**Your task:** Would you print the whole listing again, exactly?

────────────────────

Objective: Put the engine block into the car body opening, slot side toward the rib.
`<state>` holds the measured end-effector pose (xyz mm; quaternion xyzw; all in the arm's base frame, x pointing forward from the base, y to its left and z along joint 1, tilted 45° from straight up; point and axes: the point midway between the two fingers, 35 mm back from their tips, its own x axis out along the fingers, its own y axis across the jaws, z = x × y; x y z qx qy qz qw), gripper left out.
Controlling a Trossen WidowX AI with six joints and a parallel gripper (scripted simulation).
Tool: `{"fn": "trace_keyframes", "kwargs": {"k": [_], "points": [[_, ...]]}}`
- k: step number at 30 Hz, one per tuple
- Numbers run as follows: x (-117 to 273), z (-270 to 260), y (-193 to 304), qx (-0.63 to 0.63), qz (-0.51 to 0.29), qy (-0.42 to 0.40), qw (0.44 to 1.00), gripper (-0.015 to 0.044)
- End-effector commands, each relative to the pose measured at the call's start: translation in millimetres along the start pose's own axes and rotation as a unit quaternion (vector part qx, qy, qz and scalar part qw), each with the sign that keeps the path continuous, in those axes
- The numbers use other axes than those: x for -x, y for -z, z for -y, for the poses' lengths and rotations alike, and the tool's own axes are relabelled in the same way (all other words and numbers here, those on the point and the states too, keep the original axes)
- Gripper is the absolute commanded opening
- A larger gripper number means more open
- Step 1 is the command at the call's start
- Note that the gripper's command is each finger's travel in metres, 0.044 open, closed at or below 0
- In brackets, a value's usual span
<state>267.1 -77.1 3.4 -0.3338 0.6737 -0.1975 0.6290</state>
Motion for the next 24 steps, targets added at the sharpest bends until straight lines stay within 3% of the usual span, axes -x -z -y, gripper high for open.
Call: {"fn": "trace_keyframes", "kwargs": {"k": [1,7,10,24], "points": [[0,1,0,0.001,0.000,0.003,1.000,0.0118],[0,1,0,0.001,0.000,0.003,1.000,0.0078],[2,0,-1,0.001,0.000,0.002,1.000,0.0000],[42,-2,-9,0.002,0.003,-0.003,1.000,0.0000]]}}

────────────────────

**Output:**
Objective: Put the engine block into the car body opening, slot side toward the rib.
`<state>` holds the measured end-effector pose (xyz mm; quaternion xyzw; all in the arm's base frame, x pointing forward from the base, y to its left and z along joint 1, tilted 45° from straight up; point and axes: the point midway between the two fingers, 35 mm back from their tips, its own x axis out along the fingers, its own y axis across the jaws, z = x × y; x y z qx qy qz qw), gripper left out.
Controlling a Trossen WidowX AI with six joints and a parallel gripper (scripted simulation).
Tool: `{"fn": "trace_keyframes", "kwargs": {"k": [_], "points": [[_, ...]]}}`
- k: step number at 30 Hz, one per tuple
- Numbers run as follows: x (-117 to 273), z (-270 to 260), y (-193 to 304), qx (-0.63 to 0.63), qz (-0.51 to 0.29), qy (-0.42 to 0.40), qw (0.44 to 1.00), gripper (-0.015 to 0.044)
- End-effector commands, each relative to the pose measured at the call's start: translation in millimetres along the start pose's own axes and rotation as a unit quaternion (vector part qx, qy, qz and scalar part qw), each with the sign that keeps the path continuous, in those axes
- The numbers use other axes than those: x for -x, y for -z, z for -y, for the poses' lengths and rotations alike, and the tool's own axes are relabelled in the same way (all other words and numbers here, those on the point and the states too, keep the original axes)
- Gripper is the absolute commanded opening
- A larger gripper number means more open
- Step 1 is the command at the call's start
- Note that the gripper's command is each finger's travel in metres, 0.044 open, closed at or below 0
- In brackets, a value's usual span
<state>267.1 -77.1 3.4 -0.3338 0.6737 -0.1975 0.6290</state>
Motion for the next 24 steps, targets added at the sharpest bends until straight lines stay within 3% of the usual span, axes -x -z -y, gripper high for open.
Call: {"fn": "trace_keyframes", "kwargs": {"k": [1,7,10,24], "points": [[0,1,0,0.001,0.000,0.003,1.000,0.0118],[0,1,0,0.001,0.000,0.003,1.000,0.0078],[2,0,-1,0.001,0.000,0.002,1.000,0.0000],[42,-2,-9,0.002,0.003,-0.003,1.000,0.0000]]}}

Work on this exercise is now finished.